If 0.003 POKT token is minted as a result of a call, that portal operator will be charged exactly the same amount. Any free tiers or promotional access will be at their expense (unless, of course, DAO passes a proposal to subsidize and/or support any portal operators in this new area).
Flow of Funds
- Portal operators and Pocket DAO (with feedback from node runners) agree on a price for each chain.
For example, say, $0.00075 per relay for a particular chain. This fiat value is converted to POKT weekly. For example, at the time of writing this doc, POKT trades at $0.25. So, each call would cost 0.003 POKT - We set the RTTM value for that chain so it rewards (i.e. mints) exactly that much POKT per relay.

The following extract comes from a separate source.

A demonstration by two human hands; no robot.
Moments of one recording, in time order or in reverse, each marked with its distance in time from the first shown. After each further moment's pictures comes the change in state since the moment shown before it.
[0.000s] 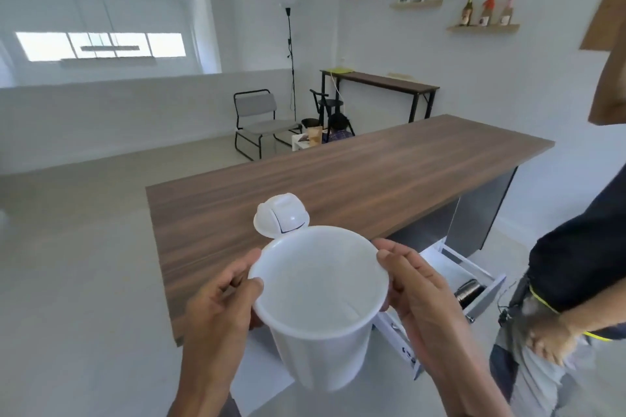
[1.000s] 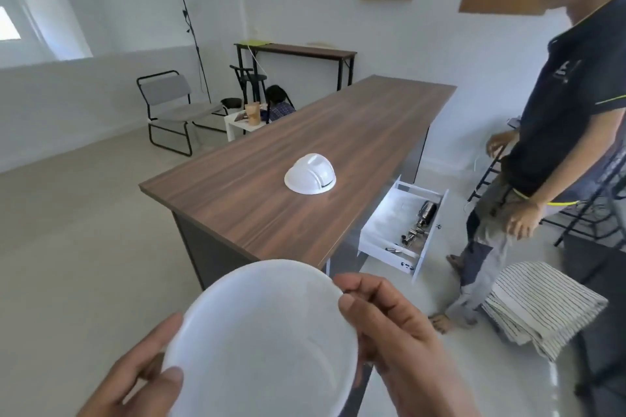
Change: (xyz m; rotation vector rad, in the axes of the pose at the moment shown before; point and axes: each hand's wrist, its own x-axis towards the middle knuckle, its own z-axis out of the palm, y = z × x) left_hand 0.054 0.031 -0.376 0.102 -0.270 -0.023; right_hand -0.170 0.124 0.346 0.046 0.214 0.008
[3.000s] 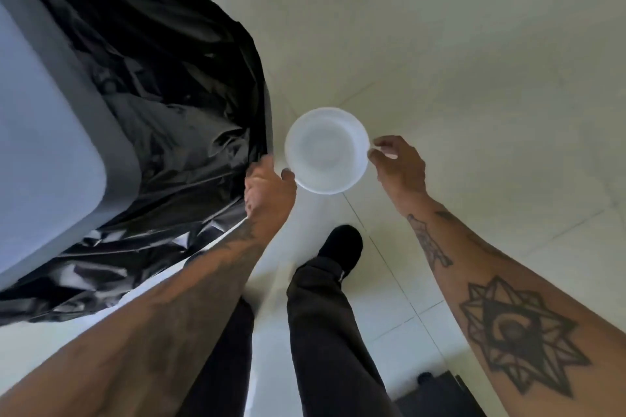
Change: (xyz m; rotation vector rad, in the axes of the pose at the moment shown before) left_hand 0.198 -0.797 -0.533 0.014 1.365 -1.438; right_hand 0.293 1.066 0.516 -1.481 -1.491 0.325
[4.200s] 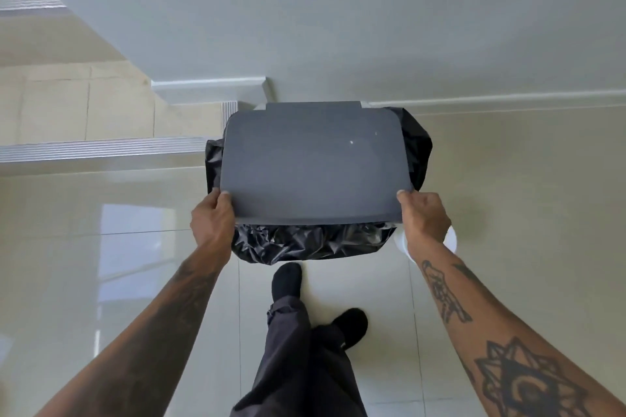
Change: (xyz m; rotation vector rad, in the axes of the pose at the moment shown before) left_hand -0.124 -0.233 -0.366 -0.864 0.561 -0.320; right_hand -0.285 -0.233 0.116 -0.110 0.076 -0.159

For example, 0.003 POKT will be minted for that relay as a reward upon claim/proof. - At the end of the week, we keep a tally of how much new POKT is minted as a result of relay rewards in these chains, and for which portal operator and we charge them for that amount in POKT
For example, if Portal Operator XYZ made 100000 calls, there would be 100,000x0.003 = 300 POKT minted. So, we charge that operator 300 POKT. - We burn their payment to avoid inflation. Burn will be 1:1.
In terms of ops: Above calculations are not hard at all. They are all recorded in the blockchain as part of the claim/proof cycle. Public tools such as PoktScan already show individual app performance. If needed, a more purpose-built tool can be created easily to see which app did what.